Second, work may not be all that keeps us busy – leisure can keep us very busy too. Preparing to climb Kilimanjaro, training for an ultra-marathon, or just drinking with friends, have similar effects – they keep us busy and seem to deny us time to stop and reflect.
Finally – and this really is the clincher – “objective” reasons rarely explain busyness. Few people I meet face imminent job loss, yet many act as if they do. No one really needs to answer email on vacation. In a busy year at work, nobody must work even harder at leisure.
So, there must be some other purpose this busyness serves. It seems unlikely that a lack of time prevents us from reflecting upon ourselves. Rather, the reverse seems more probable – we keep ourselves busy so that we spend less time on ourselves.
Why might we do this?
We all have significant and negative thoughts and experiences that we avoid looking at. One executive avoided thinking about an “inappropriately stern” email from her boss. Another didn’t want to acknowledge the behavioral issues of one of his young children.
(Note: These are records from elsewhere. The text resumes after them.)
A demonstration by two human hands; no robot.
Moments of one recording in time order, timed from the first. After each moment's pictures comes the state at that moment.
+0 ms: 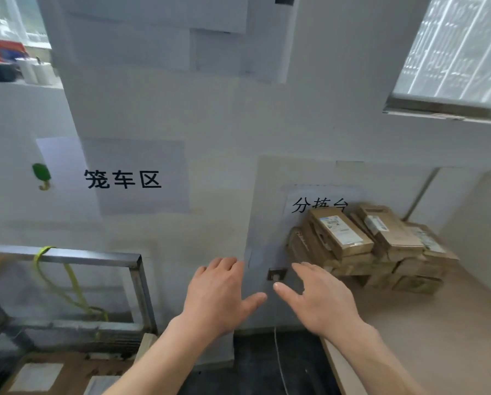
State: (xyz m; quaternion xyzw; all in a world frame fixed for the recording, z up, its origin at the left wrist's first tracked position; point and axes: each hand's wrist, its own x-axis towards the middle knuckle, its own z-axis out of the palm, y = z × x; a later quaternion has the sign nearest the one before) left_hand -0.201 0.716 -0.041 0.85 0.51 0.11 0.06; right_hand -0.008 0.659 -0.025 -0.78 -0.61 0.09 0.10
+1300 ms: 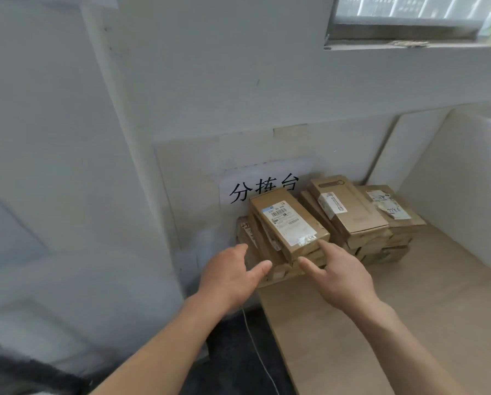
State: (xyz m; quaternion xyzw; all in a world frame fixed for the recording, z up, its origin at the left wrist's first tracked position) left_hand 0.030 0.841 -0.066 0.83 0.49 0.05 0.28; right_hand 0.209 0.741 -0.065 -0.87 -0.45 0.13 0.18
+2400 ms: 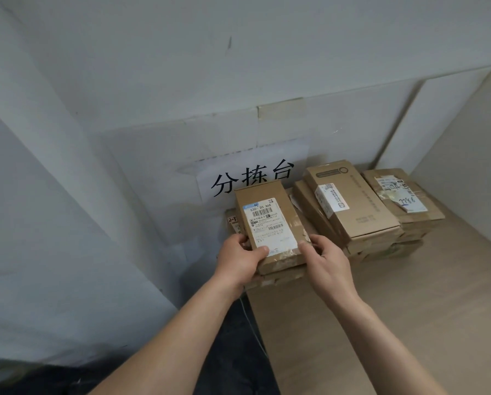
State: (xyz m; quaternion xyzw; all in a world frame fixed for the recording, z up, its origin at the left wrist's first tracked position) left_hand 0.130 0.894 -0.136 0.51 0.53 0.22 0.64; right_hand 0.267 0.796 -0.127 -0.79 -0.30 0.29 0.46
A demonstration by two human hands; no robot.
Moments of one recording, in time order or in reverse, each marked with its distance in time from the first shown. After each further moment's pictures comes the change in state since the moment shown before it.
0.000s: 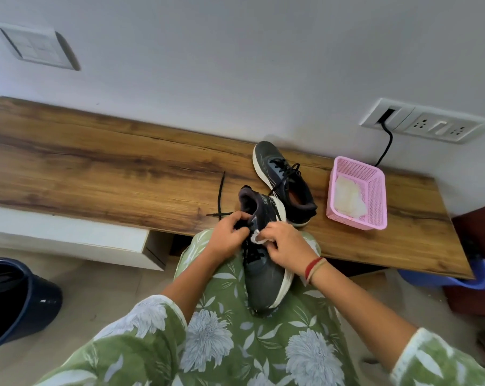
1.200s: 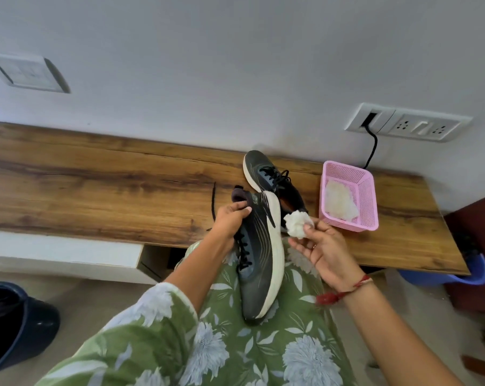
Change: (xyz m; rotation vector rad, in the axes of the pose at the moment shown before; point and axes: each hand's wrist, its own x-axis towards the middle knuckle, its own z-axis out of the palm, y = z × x) left_hand 0.043 0.046 0.016 -0.479 0.126 -0.428; right_hand -0.043 0.008 -0.050 1.676 0.463 0.617
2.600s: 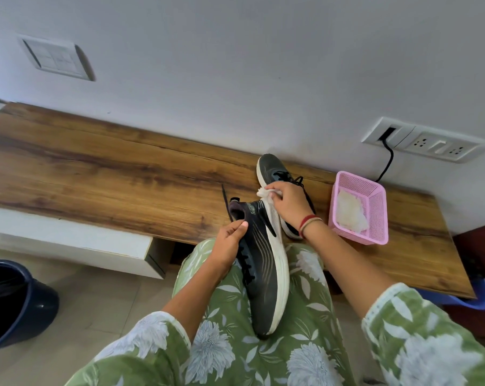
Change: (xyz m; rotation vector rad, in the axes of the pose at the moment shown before) left_hand -0.030 -0.041 -0.035 -0.095 -0.122 0.295; right_hand 0.090 -0.003 0.084 -1.469 -0.099 -0.568
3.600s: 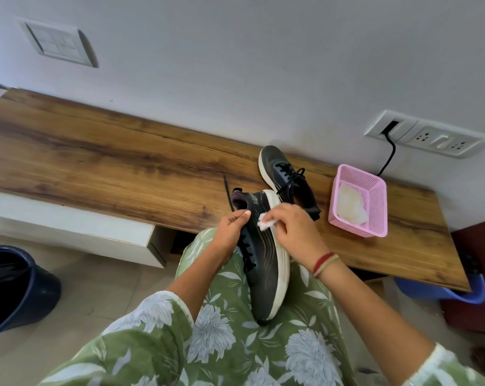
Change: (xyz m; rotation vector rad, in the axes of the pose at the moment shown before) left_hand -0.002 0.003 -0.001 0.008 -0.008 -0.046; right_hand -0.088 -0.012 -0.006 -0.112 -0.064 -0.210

Yet another didn’t want to think about her fraying relationship.
The things we avoid thinking about vary widely – avoidance, however, seems universal.
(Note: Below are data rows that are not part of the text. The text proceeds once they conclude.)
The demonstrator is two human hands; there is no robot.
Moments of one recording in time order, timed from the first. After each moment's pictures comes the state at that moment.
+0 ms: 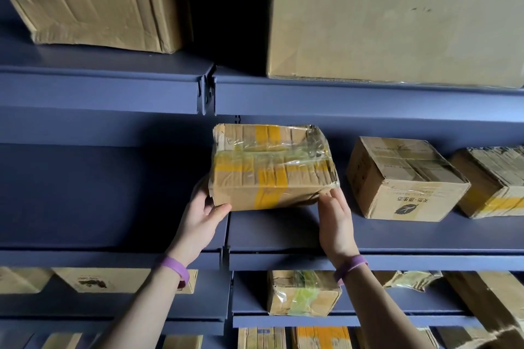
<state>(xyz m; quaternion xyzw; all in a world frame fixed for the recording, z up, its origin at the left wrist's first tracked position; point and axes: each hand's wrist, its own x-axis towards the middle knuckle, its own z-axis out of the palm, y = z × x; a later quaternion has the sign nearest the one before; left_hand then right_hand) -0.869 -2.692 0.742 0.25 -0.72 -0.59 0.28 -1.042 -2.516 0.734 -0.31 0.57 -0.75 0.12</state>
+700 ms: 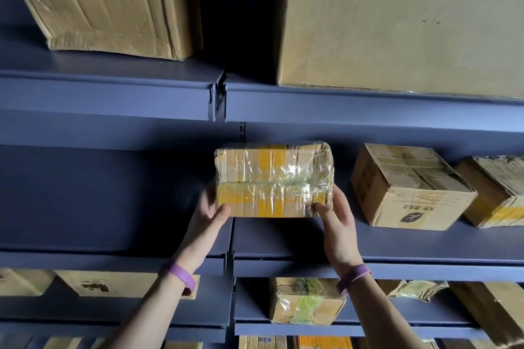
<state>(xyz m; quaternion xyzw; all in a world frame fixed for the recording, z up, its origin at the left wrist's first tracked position) -0.863 -2.679 0.757 0.22 -0.69 -0.62 0.30 -1.041 -2.515 0.730 -0.30 0.58 -0.75 0.11</state>
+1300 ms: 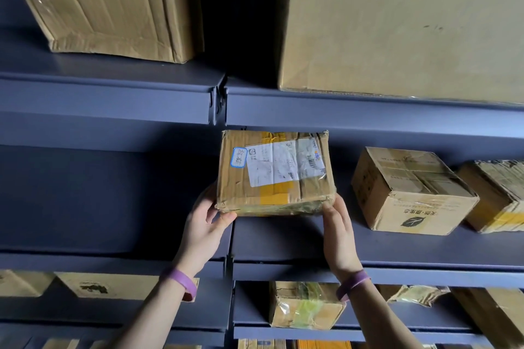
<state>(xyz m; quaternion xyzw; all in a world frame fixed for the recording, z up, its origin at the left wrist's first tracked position) -0.873 -2.694 0.731 0.25 -0.70 -0.57 0.35 -1.041 -2.516 0.729 -0.32 0.60 -0.73 0.11</state>
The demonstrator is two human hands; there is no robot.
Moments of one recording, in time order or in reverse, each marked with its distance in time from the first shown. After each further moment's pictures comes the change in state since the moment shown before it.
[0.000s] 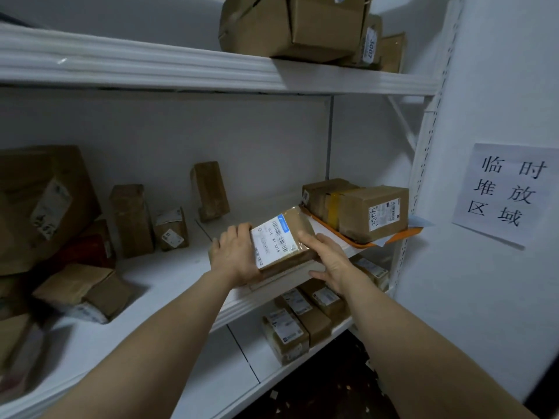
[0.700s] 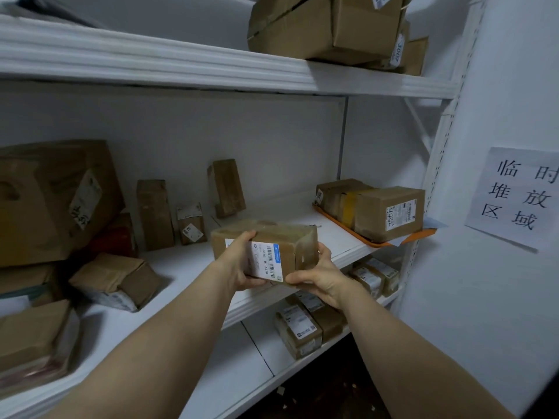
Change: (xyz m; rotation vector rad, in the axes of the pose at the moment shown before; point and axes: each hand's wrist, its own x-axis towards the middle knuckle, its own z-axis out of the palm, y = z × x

A previous note showed that we should pay attention to what we experience on the outside – events and stimuli – and on the inside – our thoughts and feelings. Another said that we should specifically seek out anything we might be avoiding. This note predicts that we will often find ourselves too busy to do either. Finding ourselves too busy to focus on ourselves further indicates that we will benefit greatly from doing so.
Practical steps:
Block twenty minutes in your calendar on three out of the next seven days, when you will be uninterrupted. Choose a time in the middle of the day when your devices can remind you of your task.
On each of your chosen three days, spend the first fifteen minutes doing the exercise described here – go through all the people in your life and thoughts you might be avoiding about them. In the last five minutes, do the leaves on a stream exercise to defuse any painful thoughts you uncover.
Then, reflect on your experience of doing the exercise. What thoughts were you avoiding? What aspect of “busyness” helped you avoid them? What happened when you looked at/ defused your unpleasant thoughts? In the future, what kinds of busyness will tell you that you are avoiding something?
Rajan and I eventually worked together again. When he did the preceding exercises, he found that he worried about how he would appear to his friends if he wasn’t on the Board of a major company (or did not teach at a prestigious business school) after retiring. Reflection helped him discover that he didn’t care.
He now sits on the Board of an NGO that promotes financial literacy for poor women in the region; he mentors students at a local college who aspire to work in finance; and, until Covid, traveled to visit his children.